Thanks! This is what I was looking for. I was sure there had to be simpler way. Although I don't really understand what is going on with what you wrote, I will definitely try to figure it out.
Here's what it's doing:
Your system basically has to worry about three things: what are we doing, how long will we be doing it and what length of pulse we need to send to the servo to achieve it.
The state variable keeps track of what we’re doing. It will be START when the arduino is powered up, then it needs to change to POWER for a while, then alternate between CENTER and SHUTTER with appropriate delays.
NextAction is the time in millis when the next state change will occur. All your state changes are time based, so we just check on every iteration of loop to see whether that time has been passed. If so, we call ChangeState to set up what to do next.

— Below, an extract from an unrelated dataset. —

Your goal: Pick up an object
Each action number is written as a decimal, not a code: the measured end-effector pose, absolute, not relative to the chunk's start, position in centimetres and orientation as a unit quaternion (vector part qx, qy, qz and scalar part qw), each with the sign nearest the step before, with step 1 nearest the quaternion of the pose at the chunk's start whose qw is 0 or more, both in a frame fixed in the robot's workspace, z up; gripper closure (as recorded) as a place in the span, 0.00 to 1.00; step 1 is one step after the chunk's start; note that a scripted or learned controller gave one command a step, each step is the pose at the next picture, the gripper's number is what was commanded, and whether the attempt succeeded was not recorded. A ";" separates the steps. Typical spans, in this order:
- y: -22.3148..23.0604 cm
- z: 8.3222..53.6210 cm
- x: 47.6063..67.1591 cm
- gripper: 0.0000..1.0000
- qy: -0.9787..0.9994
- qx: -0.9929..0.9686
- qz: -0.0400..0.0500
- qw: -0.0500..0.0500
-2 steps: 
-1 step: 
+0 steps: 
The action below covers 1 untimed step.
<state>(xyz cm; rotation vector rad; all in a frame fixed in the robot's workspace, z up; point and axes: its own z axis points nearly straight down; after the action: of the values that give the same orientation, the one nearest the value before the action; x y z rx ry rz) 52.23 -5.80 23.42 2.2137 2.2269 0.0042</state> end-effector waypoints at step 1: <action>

Your state changes are simple, there are no choices to be made, if we are in one state and it’s time to change, the next state is always the same. The switch statement implements this and changes START to POWER, POWER to CENTRE, CENTRE to SHUTTER and SHUTTER to CENTRE. It also increases NextAction to the due time of the next state change so that we can stay in our new state for the desired duration. Finally, it sets the PulseWidth to whatever is appropriate for the new state and a pulse of that size will be sent to the server on each iteration of loop.
In this example, there are few states and only one event (elapsed time) to trigger state change, so the advantage of the method is somewhat limited. With more inputs & outputs and more states with a more complicated flow between them, it can be a nice way to model your system and encapsulate your change logic.